Question two: what is the probability that the extracted defective part was produced by the 3rd shop? This question assumes that the part has already been removed and is found to be defective. We reevaluate the hypothesis using the Bayes formula:
is the desired probability. Quite expected - after all, the third workshop produces not only the smallest share of parts, but also leads in quality!

In this case, I had to simplify the four-story fraction, which in problems on Bayes formulas has to be done quite often. But for this lesson, I somehow accidentally picked up examples in which many calculations can be done without ordinary fractions.

Since there are no “a” and “be” points in the condition, it is better to provide the answer with text comments:

Answer: - the probability that the part removed from the container will be defective; - the probability that the extracted defective part was released by the 3rd workshop.

As you can see, the problems on the total probability formula and Bayes formulas are quite simple, and, probably, for this reason they so often try to complicate the condition, which I already mentioned at the beginning of the article.

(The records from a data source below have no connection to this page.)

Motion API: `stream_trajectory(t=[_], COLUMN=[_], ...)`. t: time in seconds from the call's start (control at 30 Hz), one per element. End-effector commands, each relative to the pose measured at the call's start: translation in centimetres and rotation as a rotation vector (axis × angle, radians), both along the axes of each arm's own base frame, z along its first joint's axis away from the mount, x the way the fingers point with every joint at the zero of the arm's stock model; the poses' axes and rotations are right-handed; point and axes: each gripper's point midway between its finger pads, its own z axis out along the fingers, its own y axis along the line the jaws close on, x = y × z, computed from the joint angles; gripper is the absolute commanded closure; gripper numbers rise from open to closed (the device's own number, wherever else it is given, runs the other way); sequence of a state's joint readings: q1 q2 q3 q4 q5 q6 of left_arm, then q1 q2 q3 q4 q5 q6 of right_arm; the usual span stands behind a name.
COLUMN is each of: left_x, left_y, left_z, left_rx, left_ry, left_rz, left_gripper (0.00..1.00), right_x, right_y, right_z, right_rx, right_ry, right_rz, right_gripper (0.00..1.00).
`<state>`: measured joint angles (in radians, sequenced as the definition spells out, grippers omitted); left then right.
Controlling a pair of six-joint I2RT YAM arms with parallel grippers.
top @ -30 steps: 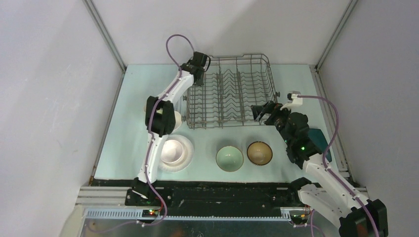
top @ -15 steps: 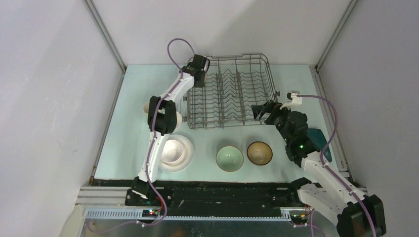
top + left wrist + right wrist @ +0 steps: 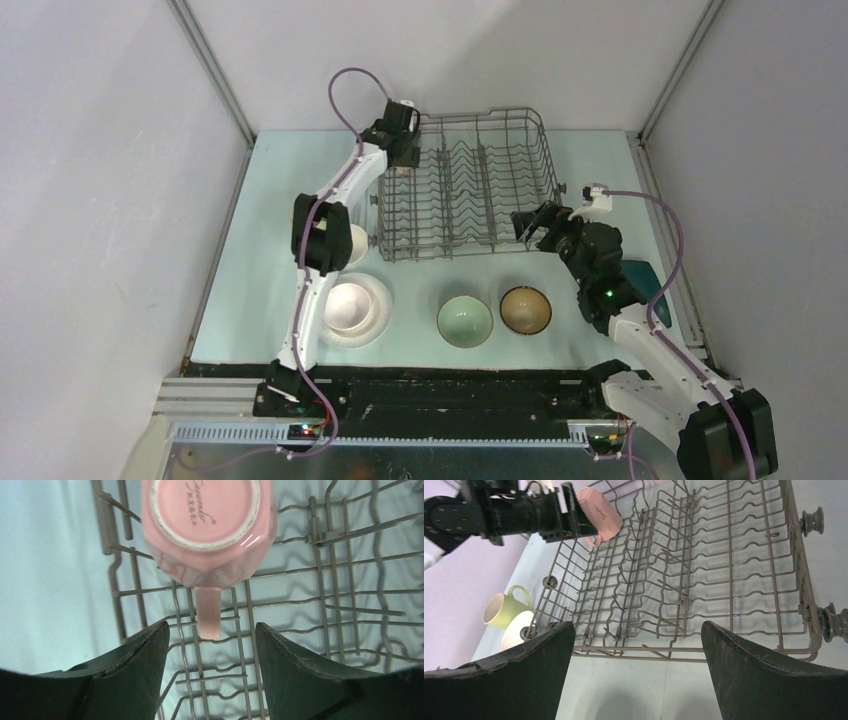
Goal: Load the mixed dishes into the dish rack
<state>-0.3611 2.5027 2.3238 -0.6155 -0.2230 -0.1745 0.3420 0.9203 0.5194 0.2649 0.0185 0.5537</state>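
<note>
The dish rack [image 3: 470,190] stands at the back of the table. A pink mug [image 3: 207,525] sits upside down in its left corner, handle [image 3: 208,612] toward the camera. My left gripper [image 3: 211,626] is open just behind the mug; the handle's tip lies between the fingers untouched. The right wrist view also shows the pink mug [image 3: 599,512]. My right gripper [image 3: 638,625] hangs open and empty in front of the rack's near right side. On the table lie a pale pink bowl [image 3: 348,305] on a white plate [image 3: 375,325], a pale green bowl [image 3: 465,320] and a brown bowl [image 3: 525,310].
A yellow-green mug [image 3: 506,609] and a white bowl [image 3: 516,630] sit left of the rack, mostly behind the left arm in the top view. The dark teal plate [image 3: 640,280] lies at the right, partly under my right arm. Grey walls enclose the table.
My left gripper has opened and let go of the pink mug's handle, drawing back slightly. The right arm has barely moved.
</note>
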Motion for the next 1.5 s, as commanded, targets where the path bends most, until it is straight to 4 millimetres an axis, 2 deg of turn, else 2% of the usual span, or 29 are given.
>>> stream_trajectory(t=[0.0,0.2,0.23,0.33,0.37,0.4,0.47,0.5,0.53,0.57,0.6,0.63,0.67,0.7,0.73,0.77,0.8,0.83,0.87,0.93,0.97,1.0,1.03,1.07,1.1,1.13,1.23,1.33,1.47], left_x=[-0.2,-2.4,-2.8,-4.1,-4.7,-5.1,-6.6,-7.2,-8.2,-8.9,-10.0,-10.9,-12.0,-13.1,-14.7,-15.6,-17.1,-18.0,-19.4,-21.6,-23.0,-23.7,-24.8,-25.5,-26.3,-26.9,-28.6,-29.9,-31.1], left_y=[0.2,-0.4,-0.3,-0.3,-0.2,-0.2,-0.1,-0.3,-0.2,-0.3,-0.1,-0.3,0.2,0.1,0.7,0.7,1.2,1.5,2.2,3.1,3.7,3.6,3.7,3.2,3.3,3.0,2.7,2.5,2.1], left_z=[9.6,13.9,15.3,17.3,19.0,19.1,21.8,21.8,23.4,22.9,24.7,23.8,25.9,24.3,26.4,24.7,26.9,24.9,26.8,24.7,25.7,24.1,25.0,23.6,24.1,22.7,20.8,16.9,13.9], left_rx=[-0.071,-0.133,-0.145,-0.162,-0.171,-0.171,-0.186,-0.188,-0.198,-0.198,-0.211,-0.207,-0.223,-0.22,-0.241,-0.243,-0.276,-0.282,-0.317,-0.341,-0.389,-0.418,-0.458,-0.495,-0.521,-0.533,-0.554,-0.553,-0.583], left_ry=[-0.146,-0.176,-0.196,-0.218,-0.245,-0.243,-0.282,-0.277,-0.303,-0.289,-0.321,-0.305,-0.357,-0.325,-0.371,-0.35,-0.414,-0.38,-0.437,-0.419,-0.45,-0.431,-0.466,-0.448,-0.467,-0.438,-0.386,-0.305,-0.265], left_rz=[-0.019,-0.07,-0.076,-0.089,-0.092,-0.095,-0.104,-0.108,-0.112,-0.112,-0.113,-0.112,-0.105,-0.102,-0.1,-0.093,-0.089,-0.073,-0.068,-0.04,-0.02,-0.01,-0.018,-0.024,-0.031,-0.035,-0.055,-0.069,-0.092], left_gripper=[0.28,0.1,0.06,0.02,0.01,0.01,0.01,0.01,0.01,0.01,0.01,0.01,0.01,0.01,0.0,0.0,0.0,0.0,0.0,0.0,0.0,0.0,0.0,0.0,0.0,0.0,0.0,0.0,0.01], right_x=[0.4,0.5,0.5,0.5,0.6,0.5,0.8,0.7,0.7,0.7,0.6,0.6,0.4,0.4,0.3,0.3,0.3,0.4,0.3,0.6,0.9,1.0,1.2,1.5,1.7,1.9,2.6,2.9,3.5], right_y=[0.0,0.0,-0.1,-0.1,0.0,0.2,0.6,0.8,1.0,1.4,1.6,1.9,2.2,2.2,2.3,2.5,2.6,2.7,2.8,2.8,2.9,2.9,3.0,3.0,3.1,3.3,3.7,4.2,5.1], right_z=[0.3,0.4,0.5,0.6,0.6,0.5,1.0,0.4,0.7,0.6,0.9,0.9,1.1,1.2,1.4,1.5,1.7,1.8,1.5,1.6,2.1,1.8,2.1,1.9,2.2,1.9,1.4,0.6,0.1], right_rx=[0.028,0.023,0.022,0.015,0.01,0.009,0.007,-0.004,-0.007,-0.015,-0.019,-0.028,-0.035,-0.045,-0.05,-0.058,-0.063,-0.068,-0.079,-0.098,-0.107,-0.122,-0.126,-0.136,-0.137,-0.144,-0.157,-0.185,-0.274], right_ry=[0.012,0.032,0.034,0.045,0.056,0.064,0.076,0.103,0.11,0.116,0.119,0.119,0.121,0.119,0.119,0.116,0.114,0.11,0.13,0.139,0.129,0.141,0.139,0.145,0.141,0.15,0.171,0.186,0.194], right_rz=[-0.007,-0.01,-0.01,-0.011,-0.01,0.003,0.022,0.029,0.041,0.055,0.063,0.07,0.079,0.079,0.082,0.09,0.096,0.099,0.102,0.105,0.105,0.107,0.106,0.107,0.108,0.111,0.118,0.14,0.155], right_gripper=[0.01,0.0,0.01,0.0,0.01,0.0,0.0,0.01,0.01,0.01,0.01,0.01,0.01,0.01,0.01,0.02,0.02,0.03,0.03,0.03,0.04,0.04,0.04,0.04,0.04,0.04,0.04,0.05,0.06])
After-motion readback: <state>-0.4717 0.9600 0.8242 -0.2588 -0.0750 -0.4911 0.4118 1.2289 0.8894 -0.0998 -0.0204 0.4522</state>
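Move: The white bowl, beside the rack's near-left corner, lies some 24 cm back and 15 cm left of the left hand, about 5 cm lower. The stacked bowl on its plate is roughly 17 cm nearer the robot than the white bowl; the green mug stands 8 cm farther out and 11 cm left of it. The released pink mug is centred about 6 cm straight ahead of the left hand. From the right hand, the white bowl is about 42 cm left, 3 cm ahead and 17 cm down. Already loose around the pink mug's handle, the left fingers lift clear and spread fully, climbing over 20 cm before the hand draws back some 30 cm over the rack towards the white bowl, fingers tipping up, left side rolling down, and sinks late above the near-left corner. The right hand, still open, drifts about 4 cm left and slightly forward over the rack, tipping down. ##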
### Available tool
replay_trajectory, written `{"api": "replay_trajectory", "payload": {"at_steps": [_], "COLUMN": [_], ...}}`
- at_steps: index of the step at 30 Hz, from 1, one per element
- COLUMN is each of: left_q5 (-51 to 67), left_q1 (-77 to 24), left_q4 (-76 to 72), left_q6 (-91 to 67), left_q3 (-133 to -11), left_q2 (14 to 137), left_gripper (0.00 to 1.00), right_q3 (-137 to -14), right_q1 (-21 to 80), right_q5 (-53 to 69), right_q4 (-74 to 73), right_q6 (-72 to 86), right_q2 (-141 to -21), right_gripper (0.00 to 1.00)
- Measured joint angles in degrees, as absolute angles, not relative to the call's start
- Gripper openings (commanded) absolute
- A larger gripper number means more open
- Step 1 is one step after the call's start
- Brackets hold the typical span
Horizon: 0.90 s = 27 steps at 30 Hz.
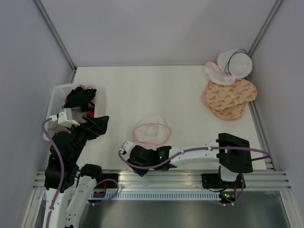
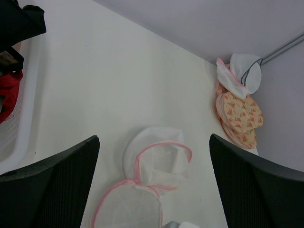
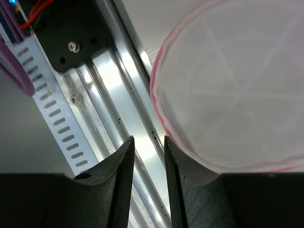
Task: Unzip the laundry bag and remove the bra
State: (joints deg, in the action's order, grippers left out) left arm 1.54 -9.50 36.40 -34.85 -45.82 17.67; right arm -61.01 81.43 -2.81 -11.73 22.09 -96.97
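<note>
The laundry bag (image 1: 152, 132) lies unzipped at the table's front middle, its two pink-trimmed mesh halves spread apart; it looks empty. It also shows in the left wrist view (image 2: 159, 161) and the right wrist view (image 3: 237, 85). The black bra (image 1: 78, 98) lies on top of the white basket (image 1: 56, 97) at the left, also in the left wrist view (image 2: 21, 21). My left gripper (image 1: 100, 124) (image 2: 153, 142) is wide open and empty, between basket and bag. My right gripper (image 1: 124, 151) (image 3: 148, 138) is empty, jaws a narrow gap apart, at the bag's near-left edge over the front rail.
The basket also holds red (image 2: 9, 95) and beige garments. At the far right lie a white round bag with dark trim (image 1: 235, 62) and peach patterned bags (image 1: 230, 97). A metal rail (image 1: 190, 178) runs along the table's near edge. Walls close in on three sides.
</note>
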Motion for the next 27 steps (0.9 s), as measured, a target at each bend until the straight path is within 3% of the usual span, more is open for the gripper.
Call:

Additional examples are in the file with ready-made solutions for F.P.V. and Bayes formulas, in addition, there are probably those who wish to become more deeply acquainted with this topic in other sources. And the topic is really very interesting - what is it worth alone bayes paradox, which substantiates the everyday advice that if a person is diagnosed with a rare disease, then it makes sense for him to conduct a second and even two repeated independent examinations. It would seem that they do it solely out of desperation ... - but no! But let's not talk about sad things.


is the probability that a randomly selected student will pass the exam.
Let the student pass the exam. According to Bayes' formulas:
a) - the probability that the student who passed the exam was prepared very well. The objective initial probability is overestimated, since almost always some "average" are lucky with questions and they answer very strongly, which gives the erroneous impression of impeccable preparation.
b) is the probability that the student who passed the exam was moderately prepared. The initial probability turns out to be slightly overestimated, because students with an average level of preparation are usually the majority, in addition, the teacher will include unsuccessfully answered “excellent students” here, and occasionally a poorly performing student who was very lucky with a ticket.
in) - the probability that the student who passed the exam was poorly prepared. The initial probability was overestimated for the worse. Not surprising.